As described above, according to the present invention,
After taking a multi-exposure shadow photograph of the jet in which the solid particles are mixed into the fluid, the above-mentioned shadow photograph is taken into an image processing device, and from among the above-mentioned shadow photographs, at least two particles on the image of the particle image estimated to be the same particle are taken. Since the velocity of the solid particles is calculated by calculating the positional relationship in the above and calculating the moving distance of the particles, the speed of particles having a small particle size, such as a blast material in a blast jet, can be accurately calculated. And it can be easily measured.

[Brief description of the drawings]

FIG. 1 is a diagram showing a particle velocity measuring device according to the present embodiment.

FIG. 2 is a block diagram illustrating a configuration of an image processing apparatus.

FIG. 3 is a schematic view showing the appearance of a particle velocity measuring device.

FIG. 4 is a view showing a particle image of a shadow photograph of multiple exposure.

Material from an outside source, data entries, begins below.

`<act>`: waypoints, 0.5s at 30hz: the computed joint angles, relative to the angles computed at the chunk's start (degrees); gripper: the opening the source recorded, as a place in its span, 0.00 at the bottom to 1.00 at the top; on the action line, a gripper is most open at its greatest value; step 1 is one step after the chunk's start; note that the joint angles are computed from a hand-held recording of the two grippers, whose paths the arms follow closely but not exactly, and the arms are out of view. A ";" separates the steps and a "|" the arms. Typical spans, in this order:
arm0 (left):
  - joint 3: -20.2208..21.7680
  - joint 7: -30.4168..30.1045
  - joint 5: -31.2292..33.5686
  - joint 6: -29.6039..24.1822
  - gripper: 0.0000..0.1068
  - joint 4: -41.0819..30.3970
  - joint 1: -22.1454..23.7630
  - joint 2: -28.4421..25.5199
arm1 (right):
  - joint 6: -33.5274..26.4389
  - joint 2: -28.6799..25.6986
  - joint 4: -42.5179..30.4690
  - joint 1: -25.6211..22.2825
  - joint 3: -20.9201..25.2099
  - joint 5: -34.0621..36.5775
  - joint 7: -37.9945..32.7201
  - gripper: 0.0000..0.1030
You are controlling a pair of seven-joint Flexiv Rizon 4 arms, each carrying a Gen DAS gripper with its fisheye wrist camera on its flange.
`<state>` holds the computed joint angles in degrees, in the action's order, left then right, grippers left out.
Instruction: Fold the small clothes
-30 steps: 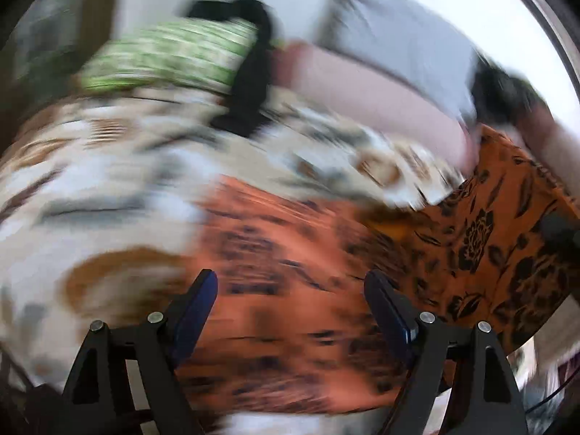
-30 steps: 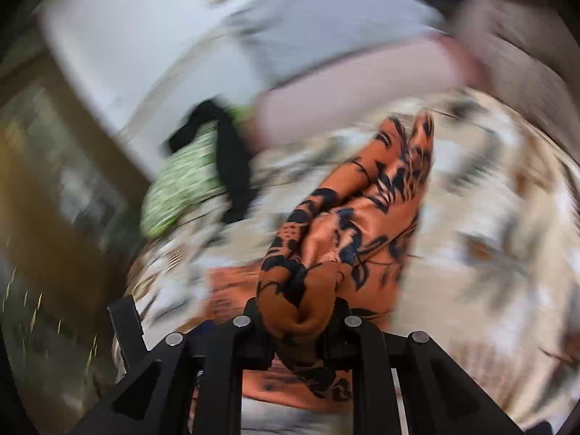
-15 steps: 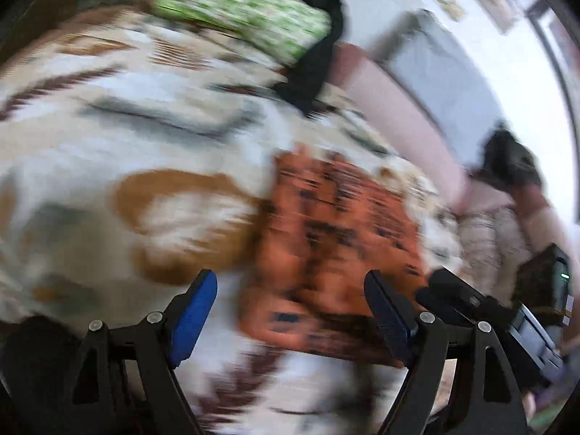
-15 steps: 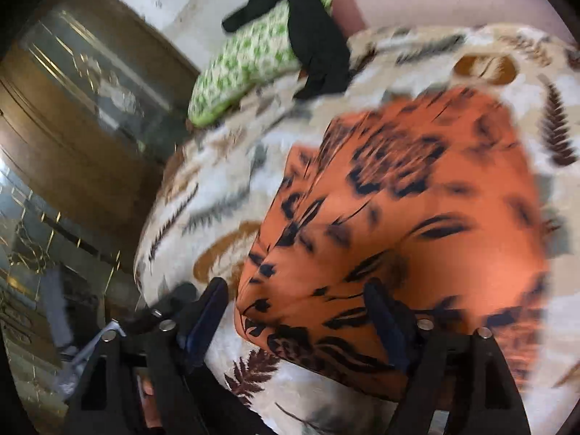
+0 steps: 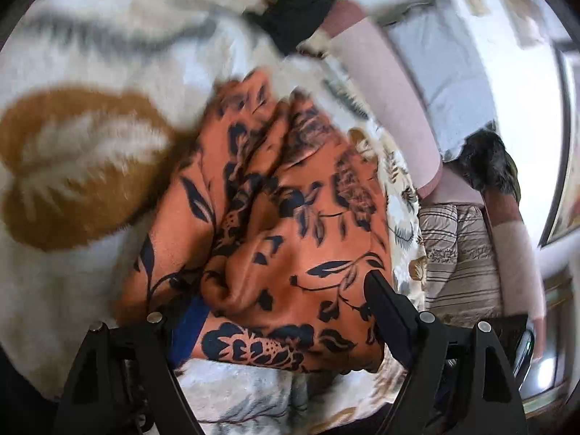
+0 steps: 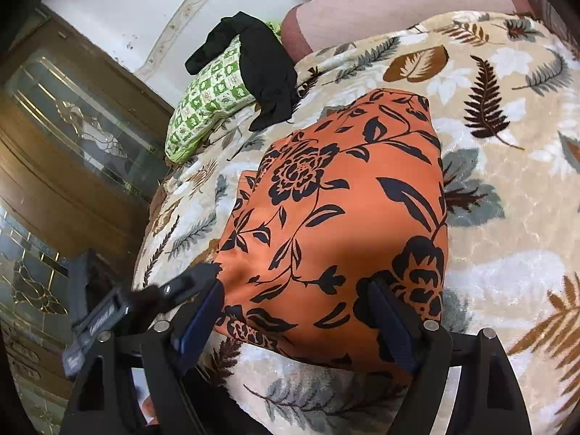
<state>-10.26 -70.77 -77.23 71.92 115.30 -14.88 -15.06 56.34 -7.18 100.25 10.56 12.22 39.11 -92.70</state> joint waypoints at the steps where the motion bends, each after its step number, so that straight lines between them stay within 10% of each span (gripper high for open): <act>1: -0.27 0.04 -1.74 0.54 0.67 -0.04 -0.06 -0.16 | -0.68 0.10 -0.15 -0.21 -0.10 0.24 0.04 0.81; 4: 1.19 -0.49 3.45 2.89 0.14 0.14 -1.31 -0.50 | -2.72 0.16 -1.18 0.08 -0.74 -2.95 1.79 0.81; 9: 1.48 -3.12 17.84 11.42 0.13 1.21 -2.53 -0.34 | -10.76 -5.30 -11.32 2.71 -2.96 -18.27 11.94 0.81; 15: 14.65 -18.91 48.68 13.35 0.13 -1.49 -10.55 -1.74 | -34.47 -22.52 -38.15 9.17 -3.13 -34.47 15.59 0.81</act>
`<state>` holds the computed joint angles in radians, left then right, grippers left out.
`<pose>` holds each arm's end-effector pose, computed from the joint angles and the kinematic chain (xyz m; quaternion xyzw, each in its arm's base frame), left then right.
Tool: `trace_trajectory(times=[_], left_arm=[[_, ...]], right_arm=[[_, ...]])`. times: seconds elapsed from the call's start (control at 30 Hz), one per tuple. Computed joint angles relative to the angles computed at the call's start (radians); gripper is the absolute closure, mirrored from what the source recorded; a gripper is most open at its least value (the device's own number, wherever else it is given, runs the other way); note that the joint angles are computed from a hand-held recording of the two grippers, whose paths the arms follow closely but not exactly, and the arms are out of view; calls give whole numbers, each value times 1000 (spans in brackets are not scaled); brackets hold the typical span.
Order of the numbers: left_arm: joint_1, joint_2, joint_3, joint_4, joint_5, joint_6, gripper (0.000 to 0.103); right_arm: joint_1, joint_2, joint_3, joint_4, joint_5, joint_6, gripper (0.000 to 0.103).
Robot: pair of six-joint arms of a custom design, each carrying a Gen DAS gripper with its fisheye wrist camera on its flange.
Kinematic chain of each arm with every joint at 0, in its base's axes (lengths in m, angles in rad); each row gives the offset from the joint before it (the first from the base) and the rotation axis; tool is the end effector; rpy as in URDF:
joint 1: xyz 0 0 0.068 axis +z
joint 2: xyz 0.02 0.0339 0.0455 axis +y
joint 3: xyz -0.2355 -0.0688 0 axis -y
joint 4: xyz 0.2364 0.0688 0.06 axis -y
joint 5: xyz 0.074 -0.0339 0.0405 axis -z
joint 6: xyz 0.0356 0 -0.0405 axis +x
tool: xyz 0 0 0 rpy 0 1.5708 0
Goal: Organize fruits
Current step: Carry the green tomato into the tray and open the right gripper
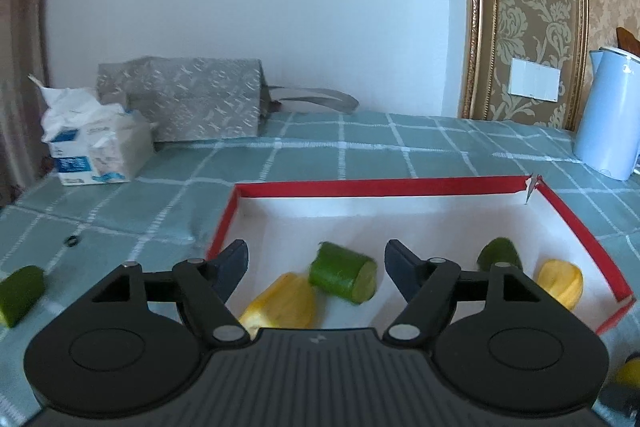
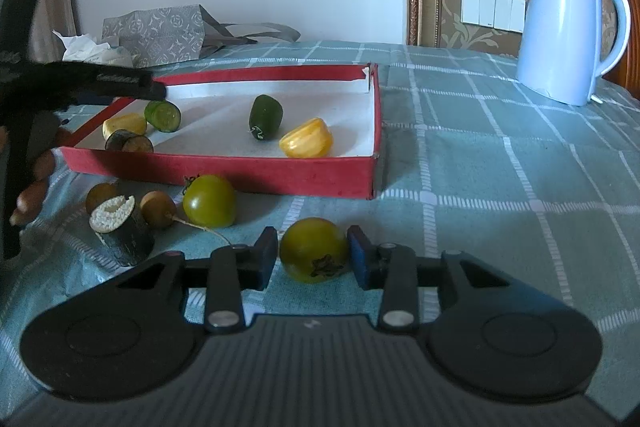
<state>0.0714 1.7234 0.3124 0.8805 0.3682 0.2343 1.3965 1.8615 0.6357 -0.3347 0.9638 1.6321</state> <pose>0.2454 0.0047 0.0682 0.1601 0.8429 -0.0826 0.5071 0.0678 0.2164 0.0426 0.1065 0.8797 -0.0216 0.4630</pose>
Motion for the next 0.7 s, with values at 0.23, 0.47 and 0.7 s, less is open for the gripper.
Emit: trace_trajectory(times=[0.23,0.47,0.7], left_arm=[[213,-107,-132,19,197,80,25],[488,-150,-133,-207,476,314,19],[487,-130,-103,-306,449,407,19]], right_arm=[[1,-4,-7,8,1,3,66],[1,-4,-8,8,2,3,66],[19,3,1,-38,22,63,70]])
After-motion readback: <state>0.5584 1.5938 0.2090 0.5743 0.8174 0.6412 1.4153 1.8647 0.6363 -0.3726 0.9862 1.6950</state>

FIG. 5 is a diagram showing a method for measuring the moving speed of particles.

[Explanation of symbols]

10 particle velocity measuring device, 11 injection nozzle, 12 strobe, 13 digital camera, 14 controller,
15 Blasting chamber for measurement, 16 Work holder, 17
Baffle plate, 18 suction means, 18S suction port, 19 recovery tank, 20 image processing device, 21 video data input means, 22 image operation means, 23 image data calculation means,
24 moving distance calculating means, 25 particle velocity calculating means, 2
6 Display.

Claims (6)

[Claims] 1. After taking a multi-exposure shadow photograph of a jet in which solid particles are mixed in a fluid, at least two particle images presumed to be the same particle are extracted from the shadow photograph to move the particles. A method for measuring the velocity of a particle, comprising measuring a distance and calculating a velocity of the solid particles. 2. The apparatus according to claim 1, wherein said particle image is taken into an image processing apparatus, and a positional relationship of said particle image on the image is calculated to measure a moving distance of said particle.
The method for measuring the particle velocity according to the above. And a photographing means for photographing a multi-exposure shadow photograph of the jet, the photographing means comprising: a means for irradiating light to a jet, which is ejected from the jetting means and containing solid particles in a fluid; Means for taking in an image containing at least two particle images presumed to be the same particle from the taken shadow photograph and performing image processing; means for calculating a moving distance of the particle from the image of the particle; An image processing device comprising: means for calculating the velocity of the solid particles based on the determined moving distance and the photographing interval. 4. The image processing apparatus further comprises means for marking and specifying an image of a particle assumed to be the same particle taken into the image processing means, and a position of each of the marked particle images. Means for calculating data, and from the calculated position data of each particle image,
The particle velocity measuring device according to claim 3, further comprising: means for calculating a moving distance of an axial component and an orthogonal component of the jet of the particles and a rotation angle. 5. A transparent case, wherein said jetting means is fixed to said transparent case, and said light irradiating means and photographing means are arranged outside said transparent case. The particle velocity measuring device according to claim 4. 6. A treatment material for colliding the jet flow is provided below the jet flow, and a baffle plate inclined in the direction of the jet flow in the direction of scattering the solid particles is provided. The particle velocity measuring device according to claim 5.